■ How to complete this task
In the entries that follow, find every line containing "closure" and copy it.

■ Source information
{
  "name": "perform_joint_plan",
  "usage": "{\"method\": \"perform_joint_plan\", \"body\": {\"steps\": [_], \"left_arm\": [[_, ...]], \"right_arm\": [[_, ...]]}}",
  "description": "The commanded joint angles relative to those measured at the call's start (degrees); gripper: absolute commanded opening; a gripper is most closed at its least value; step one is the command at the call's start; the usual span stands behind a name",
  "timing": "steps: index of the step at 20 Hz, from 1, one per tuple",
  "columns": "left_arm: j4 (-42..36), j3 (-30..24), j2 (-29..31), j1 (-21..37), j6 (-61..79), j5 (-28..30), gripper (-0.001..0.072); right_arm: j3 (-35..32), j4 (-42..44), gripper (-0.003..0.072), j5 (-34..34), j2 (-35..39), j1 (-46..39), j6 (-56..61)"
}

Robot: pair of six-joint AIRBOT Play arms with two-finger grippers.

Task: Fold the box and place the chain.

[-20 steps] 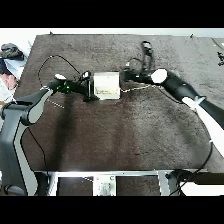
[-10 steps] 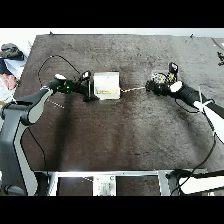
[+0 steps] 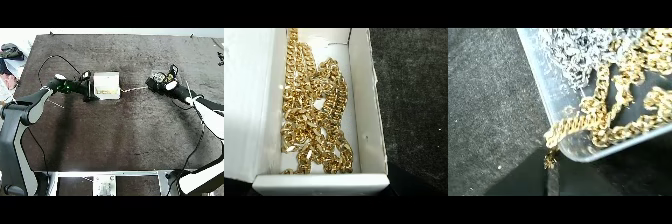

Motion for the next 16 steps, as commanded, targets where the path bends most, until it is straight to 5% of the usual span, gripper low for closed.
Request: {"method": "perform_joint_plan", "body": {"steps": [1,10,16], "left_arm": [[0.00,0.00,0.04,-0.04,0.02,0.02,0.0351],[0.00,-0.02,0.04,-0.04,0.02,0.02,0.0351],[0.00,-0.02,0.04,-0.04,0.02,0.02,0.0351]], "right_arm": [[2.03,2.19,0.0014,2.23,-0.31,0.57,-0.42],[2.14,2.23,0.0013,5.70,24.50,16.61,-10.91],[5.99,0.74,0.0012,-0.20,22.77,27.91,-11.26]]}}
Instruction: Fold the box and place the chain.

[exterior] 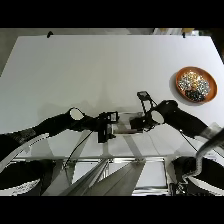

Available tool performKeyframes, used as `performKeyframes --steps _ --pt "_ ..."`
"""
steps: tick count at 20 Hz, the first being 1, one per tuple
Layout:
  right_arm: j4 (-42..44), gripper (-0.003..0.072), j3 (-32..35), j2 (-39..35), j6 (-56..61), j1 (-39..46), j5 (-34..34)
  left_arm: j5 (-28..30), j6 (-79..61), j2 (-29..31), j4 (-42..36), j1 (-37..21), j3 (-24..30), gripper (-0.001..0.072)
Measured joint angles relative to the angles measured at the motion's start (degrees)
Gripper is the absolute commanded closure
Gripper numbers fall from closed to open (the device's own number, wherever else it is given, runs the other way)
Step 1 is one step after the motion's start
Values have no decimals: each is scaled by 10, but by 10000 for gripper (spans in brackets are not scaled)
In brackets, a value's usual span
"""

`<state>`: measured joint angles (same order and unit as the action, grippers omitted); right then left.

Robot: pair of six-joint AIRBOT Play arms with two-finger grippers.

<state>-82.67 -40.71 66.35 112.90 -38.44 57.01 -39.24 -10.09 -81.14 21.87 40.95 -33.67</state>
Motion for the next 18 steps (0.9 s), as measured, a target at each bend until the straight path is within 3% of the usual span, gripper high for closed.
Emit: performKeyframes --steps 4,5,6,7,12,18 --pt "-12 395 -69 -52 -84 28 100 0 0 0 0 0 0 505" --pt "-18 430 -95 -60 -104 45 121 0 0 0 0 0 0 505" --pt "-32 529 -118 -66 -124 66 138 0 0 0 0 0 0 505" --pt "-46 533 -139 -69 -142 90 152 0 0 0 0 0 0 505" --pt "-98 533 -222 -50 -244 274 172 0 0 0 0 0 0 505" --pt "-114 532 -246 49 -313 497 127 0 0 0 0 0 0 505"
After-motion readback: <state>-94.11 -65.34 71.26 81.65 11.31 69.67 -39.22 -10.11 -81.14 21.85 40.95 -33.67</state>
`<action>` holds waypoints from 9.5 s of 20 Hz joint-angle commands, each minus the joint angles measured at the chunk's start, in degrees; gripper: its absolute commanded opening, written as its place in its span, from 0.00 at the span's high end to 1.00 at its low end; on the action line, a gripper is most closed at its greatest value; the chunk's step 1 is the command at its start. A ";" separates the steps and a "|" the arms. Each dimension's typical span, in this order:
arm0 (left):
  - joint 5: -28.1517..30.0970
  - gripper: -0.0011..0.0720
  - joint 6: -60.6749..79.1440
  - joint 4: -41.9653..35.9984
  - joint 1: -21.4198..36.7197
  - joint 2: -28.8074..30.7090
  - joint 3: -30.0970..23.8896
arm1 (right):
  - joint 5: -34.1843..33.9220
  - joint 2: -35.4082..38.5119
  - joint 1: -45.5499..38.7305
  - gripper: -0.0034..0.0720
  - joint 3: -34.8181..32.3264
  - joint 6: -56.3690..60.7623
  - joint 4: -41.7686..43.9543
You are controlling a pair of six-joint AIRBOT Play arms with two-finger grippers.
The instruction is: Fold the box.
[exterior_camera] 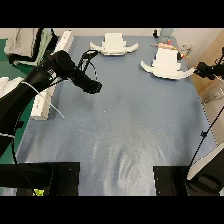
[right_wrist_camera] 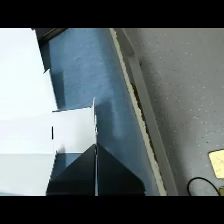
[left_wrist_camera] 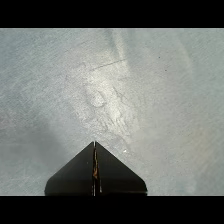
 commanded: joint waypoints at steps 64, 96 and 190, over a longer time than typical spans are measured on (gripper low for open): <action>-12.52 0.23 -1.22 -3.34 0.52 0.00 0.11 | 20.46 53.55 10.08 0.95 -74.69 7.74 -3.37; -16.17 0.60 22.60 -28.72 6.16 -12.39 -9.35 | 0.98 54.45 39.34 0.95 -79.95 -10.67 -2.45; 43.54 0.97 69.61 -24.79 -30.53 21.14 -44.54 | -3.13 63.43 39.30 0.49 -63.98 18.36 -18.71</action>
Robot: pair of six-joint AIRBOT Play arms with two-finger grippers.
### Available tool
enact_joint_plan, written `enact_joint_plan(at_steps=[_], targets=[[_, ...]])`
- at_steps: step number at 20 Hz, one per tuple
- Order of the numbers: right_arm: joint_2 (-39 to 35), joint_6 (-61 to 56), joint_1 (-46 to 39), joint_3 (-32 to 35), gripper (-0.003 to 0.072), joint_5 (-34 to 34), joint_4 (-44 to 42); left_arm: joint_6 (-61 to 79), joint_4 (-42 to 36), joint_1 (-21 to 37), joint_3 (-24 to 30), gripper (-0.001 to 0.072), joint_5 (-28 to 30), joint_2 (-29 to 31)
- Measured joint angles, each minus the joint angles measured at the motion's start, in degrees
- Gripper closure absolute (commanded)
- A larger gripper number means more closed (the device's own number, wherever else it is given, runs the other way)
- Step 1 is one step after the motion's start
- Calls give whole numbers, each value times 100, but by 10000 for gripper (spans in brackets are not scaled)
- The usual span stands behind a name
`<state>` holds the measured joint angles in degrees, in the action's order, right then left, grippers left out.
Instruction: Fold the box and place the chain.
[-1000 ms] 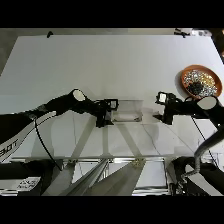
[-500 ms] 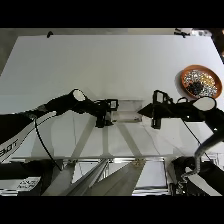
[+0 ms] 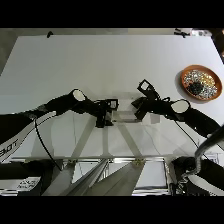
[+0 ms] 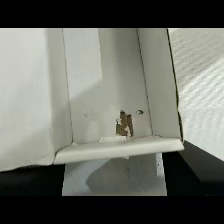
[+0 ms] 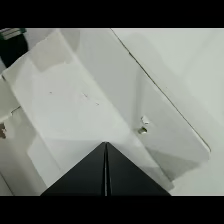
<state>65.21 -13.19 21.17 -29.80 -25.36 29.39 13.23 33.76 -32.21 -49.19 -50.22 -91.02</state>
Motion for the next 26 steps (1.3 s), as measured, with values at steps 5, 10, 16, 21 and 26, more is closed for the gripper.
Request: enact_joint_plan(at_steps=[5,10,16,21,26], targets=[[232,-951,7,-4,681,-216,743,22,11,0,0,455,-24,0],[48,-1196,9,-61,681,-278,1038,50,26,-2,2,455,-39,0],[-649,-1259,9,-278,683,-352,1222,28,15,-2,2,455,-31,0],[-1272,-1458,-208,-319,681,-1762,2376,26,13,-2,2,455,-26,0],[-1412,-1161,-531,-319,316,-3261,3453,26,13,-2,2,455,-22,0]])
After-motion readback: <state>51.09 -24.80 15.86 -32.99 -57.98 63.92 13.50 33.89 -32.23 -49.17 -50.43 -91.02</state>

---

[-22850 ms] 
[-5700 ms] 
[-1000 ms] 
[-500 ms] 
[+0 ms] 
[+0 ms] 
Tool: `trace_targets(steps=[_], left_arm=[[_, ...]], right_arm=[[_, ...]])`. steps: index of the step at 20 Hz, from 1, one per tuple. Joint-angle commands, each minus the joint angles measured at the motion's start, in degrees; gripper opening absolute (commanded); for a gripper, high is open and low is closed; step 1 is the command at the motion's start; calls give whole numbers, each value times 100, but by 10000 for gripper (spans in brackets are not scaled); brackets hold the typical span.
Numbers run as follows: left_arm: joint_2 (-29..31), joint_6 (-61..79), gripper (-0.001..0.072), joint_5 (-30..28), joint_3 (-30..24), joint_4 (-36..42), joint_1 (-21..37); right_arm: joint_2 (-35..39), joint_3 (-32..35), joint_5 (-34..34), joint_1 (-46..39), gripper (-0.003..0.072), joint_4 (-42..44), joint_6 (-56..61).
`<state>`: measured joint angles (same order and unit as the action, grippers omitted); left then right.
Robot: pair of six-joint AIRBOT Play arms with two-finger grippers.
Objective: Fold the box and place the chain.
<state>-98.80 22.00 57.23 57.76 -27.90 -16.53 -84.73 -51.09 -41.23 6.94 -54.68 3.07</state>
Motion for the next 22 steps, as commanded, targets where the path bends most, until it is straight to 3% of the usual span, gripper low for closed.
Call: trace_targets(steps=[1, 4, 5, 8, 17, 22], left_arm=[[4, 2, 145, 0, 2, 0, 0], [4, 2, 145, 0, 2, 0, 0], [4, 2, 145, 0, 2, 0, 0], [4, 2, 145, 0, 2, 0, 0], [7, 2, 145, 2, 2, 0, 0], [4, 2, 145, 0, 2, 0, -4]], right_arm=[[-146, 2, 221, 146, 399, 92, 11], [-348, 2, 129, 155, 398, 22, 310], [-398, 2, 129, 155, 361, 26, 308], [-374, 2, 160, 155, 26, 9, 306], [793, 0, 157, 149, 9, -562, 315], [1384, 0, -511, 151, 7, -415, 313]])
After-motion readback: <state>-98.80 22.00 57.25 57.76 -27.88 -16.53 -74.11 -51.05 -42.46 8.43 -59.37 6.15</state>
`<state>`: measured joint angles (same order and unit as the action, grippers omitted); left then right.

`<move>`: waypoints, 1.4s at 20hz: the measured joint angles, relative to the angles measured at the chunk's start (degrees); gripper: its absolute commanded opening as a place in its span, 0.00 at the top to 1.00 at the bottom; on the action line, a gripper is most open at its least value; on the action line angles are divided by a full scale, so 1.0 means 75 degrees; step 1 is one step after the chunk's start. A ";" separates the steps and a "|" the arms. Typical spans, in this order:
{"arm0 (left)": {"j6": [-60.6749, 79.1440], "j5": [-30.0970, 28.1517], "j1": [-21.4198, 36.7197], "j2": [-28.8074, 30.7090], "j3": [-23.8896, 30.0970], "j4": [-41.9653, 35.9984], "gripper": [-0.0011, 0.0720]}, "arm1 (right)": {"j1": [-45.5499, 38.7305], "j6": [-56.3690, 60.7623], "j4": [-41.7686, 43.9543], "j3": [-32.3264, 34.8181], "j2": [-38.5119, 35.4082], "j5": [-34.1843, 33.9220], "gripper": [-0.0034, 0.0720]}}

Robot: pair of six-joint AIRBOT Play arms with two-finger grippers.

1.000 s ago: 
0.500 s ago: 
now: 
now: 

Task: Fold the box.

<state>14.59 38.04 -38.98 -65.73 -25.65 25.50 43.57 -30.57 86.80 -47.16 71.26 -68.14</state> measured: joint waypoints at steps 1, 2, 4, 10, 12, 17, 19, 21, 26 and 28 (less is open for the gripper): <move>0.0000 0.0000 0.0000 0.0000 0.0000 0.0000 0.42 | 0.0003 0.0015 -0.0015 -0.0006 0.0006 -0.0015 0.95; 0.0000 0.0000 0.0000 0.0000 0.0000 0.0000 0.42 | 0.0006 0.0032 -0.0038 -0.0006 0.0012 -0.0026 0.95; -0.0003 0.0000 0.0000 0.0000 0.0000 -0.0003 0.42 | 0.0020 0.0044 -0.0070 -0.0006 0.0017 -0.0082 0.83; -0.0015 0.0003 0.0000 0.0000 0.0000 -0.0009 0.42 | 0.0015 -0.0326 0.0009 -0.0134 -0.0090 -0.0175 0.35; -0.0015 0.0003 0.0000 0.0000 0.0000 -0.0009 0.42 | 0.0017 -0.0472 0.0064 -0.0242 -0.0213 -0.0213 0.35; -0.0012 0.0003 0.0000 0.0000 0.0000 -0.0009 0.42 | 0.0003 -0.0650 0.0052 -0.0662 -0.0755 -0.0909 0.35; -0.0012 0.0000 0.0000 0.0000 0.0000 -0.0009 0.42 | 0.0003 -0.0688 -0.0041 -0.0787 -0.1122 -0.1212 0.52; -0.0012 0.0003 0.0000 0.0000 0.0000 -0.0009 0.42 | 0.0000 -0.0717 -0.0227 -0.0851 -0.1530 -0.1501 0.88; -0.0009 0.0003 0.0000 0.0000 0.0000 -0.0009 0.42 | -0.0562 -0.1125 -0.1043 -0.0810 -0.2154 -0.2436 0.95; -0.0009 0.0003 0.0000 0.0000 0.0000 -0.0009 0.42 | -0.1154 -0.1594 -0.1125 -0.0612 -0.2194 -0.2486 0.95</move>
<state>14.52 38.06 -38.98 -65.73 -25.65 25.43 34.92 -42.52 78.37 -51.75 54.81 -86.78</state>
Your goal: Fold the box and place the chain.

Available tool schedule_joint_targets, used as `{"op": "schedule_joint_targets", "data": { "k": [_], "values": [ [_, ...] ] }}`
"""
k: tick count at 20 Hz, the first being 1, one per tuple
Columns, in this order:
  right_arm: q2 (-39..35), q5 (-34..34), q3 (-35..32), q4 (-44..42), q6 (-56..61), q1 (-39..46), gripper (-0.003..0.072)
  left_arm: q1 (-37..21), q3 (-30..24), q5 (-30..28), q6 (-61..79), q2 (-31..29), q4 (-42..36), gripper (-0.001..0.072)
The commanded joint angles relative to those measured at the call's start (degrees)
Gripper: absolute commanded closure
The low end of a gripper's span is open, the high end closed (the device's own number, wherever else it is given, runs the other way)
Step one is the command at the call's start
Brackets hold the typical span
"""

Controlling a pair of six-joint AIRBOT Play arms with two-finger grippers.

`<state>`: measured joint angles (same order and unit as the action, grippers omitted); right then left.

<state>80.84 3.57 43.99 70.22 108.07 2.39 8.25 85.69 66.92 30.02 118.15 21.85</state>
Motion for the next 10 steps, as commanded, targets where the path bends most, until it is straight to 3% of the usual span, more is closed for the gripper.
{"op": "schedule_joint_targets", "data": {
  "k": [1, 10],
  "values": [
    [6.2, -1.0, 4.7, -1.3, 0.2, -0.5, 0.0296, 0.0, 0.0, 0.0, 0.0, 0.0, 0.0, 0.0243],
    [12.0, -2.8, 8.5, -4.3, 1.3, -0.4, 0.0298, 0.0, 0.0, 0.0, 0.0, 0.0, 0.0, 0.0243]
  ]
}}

■ Response below
Gripper is the absolute commanded closure
- Gripper closure absolute (commanded)
Gripper: absolute commanded closure

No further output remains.